The answer should consist of all the entries, repeated word for word.
━━ Provided data
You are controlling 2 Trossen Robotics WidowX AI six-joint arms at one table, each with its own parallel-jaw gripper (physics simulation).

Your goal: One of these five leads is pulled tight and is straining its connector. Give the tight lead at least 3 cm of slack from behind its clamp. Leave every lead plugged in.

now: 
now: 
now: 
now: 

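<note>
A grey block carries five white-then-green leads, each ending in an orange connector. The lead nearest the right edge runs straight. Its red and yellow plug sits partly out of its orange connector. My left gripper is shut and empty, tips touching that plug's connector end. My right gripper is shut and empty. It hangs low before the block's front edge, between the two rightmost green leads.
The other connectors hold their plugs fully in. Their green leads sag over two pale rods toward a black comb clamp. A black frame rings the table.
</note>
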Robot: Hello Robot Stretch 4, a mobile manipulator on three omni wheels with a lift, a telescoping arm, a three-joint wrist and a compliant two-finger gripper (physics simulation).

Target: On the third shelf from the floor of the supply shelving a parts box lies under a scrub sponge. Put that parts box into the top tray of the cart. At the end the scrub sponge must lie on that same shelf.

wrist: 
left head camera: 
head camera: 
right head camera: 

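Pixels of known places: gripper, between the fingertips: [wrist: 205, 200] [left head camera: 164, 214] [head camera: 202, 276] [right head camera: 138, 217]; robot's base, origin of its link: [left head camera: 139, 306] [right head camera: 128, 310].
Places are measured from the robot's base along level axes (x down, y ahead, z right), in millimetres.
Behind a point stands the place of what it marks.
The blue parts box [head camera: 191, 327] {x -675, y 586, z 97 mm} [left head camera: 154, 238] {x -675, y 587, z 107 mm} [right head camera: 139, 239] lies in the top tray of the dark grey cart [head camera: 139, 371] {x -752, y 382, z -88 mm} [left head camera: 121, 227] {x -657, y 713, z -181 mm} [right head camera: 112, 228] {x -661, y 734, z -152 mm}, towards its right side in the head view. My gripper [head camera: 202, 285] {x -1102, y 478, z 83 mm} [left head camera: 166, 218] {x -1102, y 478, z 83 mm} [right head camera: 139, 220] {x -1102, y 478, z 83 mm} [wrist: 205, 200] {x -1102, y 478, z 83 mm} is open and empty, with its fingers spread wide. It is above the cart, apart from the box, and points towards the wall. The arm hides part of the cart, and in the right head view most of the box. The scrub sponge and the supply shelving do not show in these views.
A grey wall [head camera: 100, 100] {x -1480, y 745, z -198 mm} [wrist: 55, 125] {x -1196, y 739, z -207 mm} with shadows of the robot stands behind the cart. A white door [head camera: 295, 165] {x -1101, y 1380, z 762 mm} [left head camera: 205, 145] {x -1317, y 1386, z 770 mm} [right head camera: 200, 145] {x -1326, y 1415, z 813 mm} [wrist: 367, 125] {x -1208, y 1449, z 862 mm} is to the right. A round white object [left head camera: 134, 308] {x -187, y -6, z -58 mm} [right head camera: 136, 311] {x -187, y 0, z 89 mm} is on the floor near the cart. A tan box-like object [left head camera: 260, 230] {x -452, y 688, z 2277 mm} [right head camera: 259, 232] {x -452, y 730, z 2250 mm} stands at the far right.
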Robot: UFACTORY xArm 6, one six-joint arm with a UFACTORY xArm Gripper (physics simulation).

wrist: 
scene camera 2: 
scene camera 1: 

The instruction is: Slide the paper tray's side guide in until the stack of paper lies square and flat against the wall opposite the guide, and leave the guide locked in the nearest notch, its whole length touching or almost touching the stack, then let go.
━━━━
=== Solution to this exercise ===
You are controlling 2 Trossen Robotics WidowX AI six-joint arms at one table, each with its own parallel-jaw gripper (physics simulation).

Your goal: One of these five leads is pulled tight and is straining its connector. Give the tight lead at least 3 cm of slack from behind its clamp. Leave every lead plugged in.

now: 
now: 
now: 
now: 

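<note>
A grey block carries five white-then-green leads, each ending in an orange connector. The lead nearest the right edge runs straight. Its red and yellow plug sits partly out of its orange connector. My left gripper is shut and empty, tips touching that plug's connector end. My right gripper is shut and empty. It hangs low before the block's front edge, between the two rightmost green leads.
The other connectors hold their plugs fully in. Their green leads sag over two pale rods toward a black comb clamp. A black frame rings the table.
</note>
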Robot: Hello Robot Stretch 4, a mobile manipulator on three omni wheels with a lift, a telescoping arm, a three-joint wrist and a compliant two-finger gripper (physics simulation).

Target: On the third shelf from the floor of the supply shelving a parts box lies under a scrub sponge. Put that parts box into the top tray of the cart. At the end the scrub sponge must lie on that same shelf.

wrist: 
left head camera: 
head camera: 
right head camera: 

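Pixels of known places: gripper, between the fingertips: [wrist: 205, 200] [left head camera: 164, 214] [head camera: 202, 276] [right head camera: 138, 217]; robot's base, origin of its link: [left head camera: 139, 306] [right head camera: 128, 310].
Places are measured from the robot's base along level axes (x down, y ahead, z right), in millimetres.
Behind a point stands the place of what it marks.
The blue parts box [head camera: 191, 327] {x -675, y 586, z 97 mm} [left head camera: 154, 238] {x -675, y 587, z 107 mm} [right head camera: 139, 239] lies in the top tray of the dark grey cart [head camera: 139, 371] {x -752, y 382, z -88 mm} [left head camera: 121, 227] {x -657, y 713, z -181 mm} [right head camera: 112, 228] {x -661, y 734, z -152 mm}, towards its right side in the head view. My gripper [head camera: 202, 285] {x -1102, y 478, z 83 mm} [left head camera: 166, 218] {x -1102, y 478, z 83 mm} [right head camera: 139, 220] {x -1102, y 478, z 83 mm} [wrist: 205, 200] {x -1102, y 478, z 83 mm} is open and empty, with its fingers spread wide. It is above the cart, apart from the box, and points towards the wall. The arm hides part of the cart, and in the right head view most of the box. The scrub sponge and the supply shelving do not show in these views.
A grey wall [head camera: 100, 100] {x -1480, y 745, z -198 mm} [wrist: 55, 125] {x -1196, y 739, z -207 mm} with shadows of the robot stands behind the cart. A white door [head camera: 295, 165] {x -1101, y 1380, z 762 mm} [left head camera: 205, 145] {x -1317, y 1386, z 770 mm} [right head camera: 200, 145] {x -1326, y 1415, z 813 mm} [wrist: 367, 125] {x -1208, y 1449, z 862 mm} is to the right. A round white object [left head camera: 134, 308] {x -187, y -6, z -58 mm} [right head camera: 136, 311] {x -187, y 0, z 89 mm} is on the floor near the cart. A tan box-like object [left head camera: 260, 230] {x -452, y 688, z 2277 mm} [right head camera: 259, 232] {x -452, y 730, z 2250 mm} stands at the far right.
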Robot: UFACTORY xArm 6, one six-joint arm with a UFACTORY xArm Gripper (physics simulation).

wrist: 
scene camera 2: 
scene camera 1: 

The instruction is: Slide the paper tray's side guide in until the stack of paper lies square and flat against the wall opposite the guide, and leave the guide locked in the nearest notch, its whole length touching or almost touching the stack, then let go.

This exercise is finished.